No way to predict when it will exit solar system
The Voyager mission scientists check the massive data sets sent back from the spacecraft every day and have been noticing a rise in the amount of cosmic particle activity and a drop in solar particles since about January 2009.
But the recent drop in July really got their attention, because it happened over such a short period and was so dramatic.
Nothing built on Earth has ever travelled as far as Voyager 1, and scientists say there's no way to predict when exactly the spacecraft will enter interstellar space.
"Voyager is now getting closer, but I can't tell you how close because none of our models can predict anything with this kind of scale — it's just too fine a scale to be seen in the model of the heliosphere," Stone said.
"So, we could literally cross the heliopause any day, or it could be up to a few more years, but I'll be surprised if it's much more than a few more years. It may well be a few days."
Voyager carries message from Earth
While the designers of the two Voyager spacecraft didn't know how long they would continue to relay information to Earth, they did build in a kind of time capsule intended to communicate information about our planet to any highly advanced interstellar travelers who might find them.
The Voyager message is carried on an analogue record — a 12-inch gold-plated copper disc containing sounds and music meant to give a sense of life on Earth.
"The launching of this 'bottle' into the cosmic 'ocean' says something very hopeful about life on this planet," astronomer Carl Sagan once said of the capsule.
Sagan headed the committee that chose the content for the "golden records," as they are affectionately known. They contain 115 images, as well as recordings of the sounds of surf, wind, thunder, whales and birds.
They also have music and greetings in 55 different ancient and contemporary languages.

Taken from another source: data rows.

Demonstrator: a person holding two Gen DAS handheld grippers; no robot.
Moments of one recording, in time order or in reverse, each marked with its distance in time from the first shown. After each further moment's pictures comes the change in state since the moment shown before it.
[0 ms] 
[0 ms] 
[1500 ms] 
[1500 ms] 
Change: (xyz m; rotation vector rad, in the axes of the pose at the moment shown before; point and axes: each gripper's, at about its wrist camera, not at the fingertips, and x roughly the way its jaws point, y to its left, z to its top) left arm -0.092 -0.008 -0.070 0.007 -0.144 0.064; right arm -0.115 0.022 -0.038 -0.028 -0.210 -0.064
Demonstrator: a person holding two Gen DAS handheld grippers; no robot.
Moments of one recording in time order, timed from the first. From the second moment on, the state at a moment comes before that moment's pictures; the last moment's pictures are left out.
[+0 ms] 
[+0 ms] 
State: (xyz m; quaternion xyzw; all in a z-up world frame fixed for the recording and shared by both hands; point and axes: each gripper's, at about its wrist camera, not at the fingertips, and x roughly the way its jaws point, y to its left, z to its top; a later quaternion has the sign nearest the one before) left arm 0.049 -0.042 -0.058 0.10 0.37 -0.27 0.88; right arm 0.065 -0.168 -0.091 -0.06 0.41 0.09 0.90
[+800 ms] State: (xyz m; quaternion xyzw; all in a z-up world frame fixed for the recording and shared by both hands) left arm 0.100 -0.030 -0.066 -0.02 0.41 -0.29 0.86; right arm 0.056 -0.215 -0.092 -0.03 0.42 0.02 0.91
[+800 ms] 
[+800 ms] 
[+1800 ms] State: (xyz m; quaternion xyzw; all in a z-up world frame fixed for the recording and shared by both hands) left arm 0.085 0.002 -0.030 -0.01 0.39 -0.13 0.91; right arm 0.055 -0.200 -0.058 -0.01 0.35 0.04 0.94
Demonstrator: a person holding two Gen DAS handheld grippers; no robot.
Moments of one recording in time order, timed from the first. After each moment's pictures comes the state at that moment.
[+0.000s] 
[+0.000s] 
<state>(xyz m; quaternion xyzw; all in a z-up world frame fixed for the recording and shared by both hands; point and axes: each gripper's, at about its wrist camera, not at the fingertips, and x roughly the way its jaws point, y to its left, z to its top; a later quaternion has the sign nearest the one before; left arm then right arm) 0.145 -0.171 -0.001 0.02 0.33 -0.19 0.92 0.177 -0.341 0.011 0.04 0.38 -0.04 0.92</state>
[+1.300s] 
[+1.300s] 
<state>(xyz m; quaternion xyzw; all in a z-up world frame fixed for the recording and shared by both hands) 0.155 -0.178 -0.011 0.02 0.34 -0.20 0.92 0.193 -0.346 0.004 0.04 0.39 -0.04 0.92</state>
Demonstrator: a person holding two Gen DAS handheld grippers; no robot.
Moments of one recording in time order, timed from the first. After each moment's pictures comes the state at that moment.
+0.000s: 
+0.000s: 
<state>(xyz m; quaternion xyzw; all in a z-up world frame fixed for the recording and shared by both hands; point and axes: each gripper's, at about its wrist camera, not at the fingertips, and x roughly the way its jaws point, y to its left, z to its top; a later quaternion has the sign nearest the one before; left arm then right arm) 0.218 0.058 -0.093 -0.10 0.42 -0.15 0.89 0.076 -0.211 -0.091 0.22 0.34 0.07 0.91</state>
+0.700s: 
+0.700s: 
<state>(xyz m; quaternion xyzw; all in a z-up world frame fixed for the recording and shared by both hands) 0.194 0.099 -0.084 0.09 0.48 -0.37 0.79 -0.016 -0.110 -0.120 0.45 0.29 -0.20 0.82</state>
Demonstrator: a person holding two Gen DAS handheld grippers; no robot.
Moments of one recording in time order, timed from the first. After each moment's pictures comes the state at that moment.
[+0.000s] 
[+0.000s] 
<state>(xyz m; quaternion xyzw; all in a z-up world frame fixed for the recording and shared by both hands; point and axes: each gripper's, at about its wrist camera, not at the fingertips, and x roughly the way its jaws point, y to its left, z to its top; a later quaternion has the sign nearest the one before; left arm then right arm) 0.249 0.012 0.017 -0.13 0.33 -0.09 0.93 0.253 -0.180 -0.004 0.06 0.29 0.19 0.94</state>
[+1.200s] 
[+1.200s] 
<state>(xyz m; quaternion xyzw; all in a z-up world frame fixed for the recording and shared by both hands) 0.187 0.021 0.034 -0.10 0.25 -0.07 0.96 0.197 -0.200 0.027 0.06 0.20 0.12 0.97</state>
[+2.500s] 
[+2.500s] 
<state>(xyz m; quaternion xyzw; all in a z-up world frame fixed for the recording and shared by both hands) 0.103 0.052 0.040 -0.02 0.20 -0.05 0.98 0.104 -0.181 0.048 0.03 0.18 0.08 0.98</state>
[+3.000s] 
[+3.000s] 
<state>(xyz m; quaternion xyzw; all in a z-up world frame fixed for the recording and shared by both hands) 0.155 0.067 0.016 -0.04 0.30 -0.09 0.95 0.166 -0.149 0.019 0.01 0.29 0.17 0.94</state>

Intended to be played at 16 and 2/3 revolutions per minute, the records come encased in a protective aluminum sleeve etched with instructions on how to play them. The package even contains a needle.
Sagan notes in Murmurs of Earth, a book about the creation of the golden records, that the Voyager probes and the messages they carry, "will be encountered and the record played only if there are advanced space-faring civilizations in interstellar space."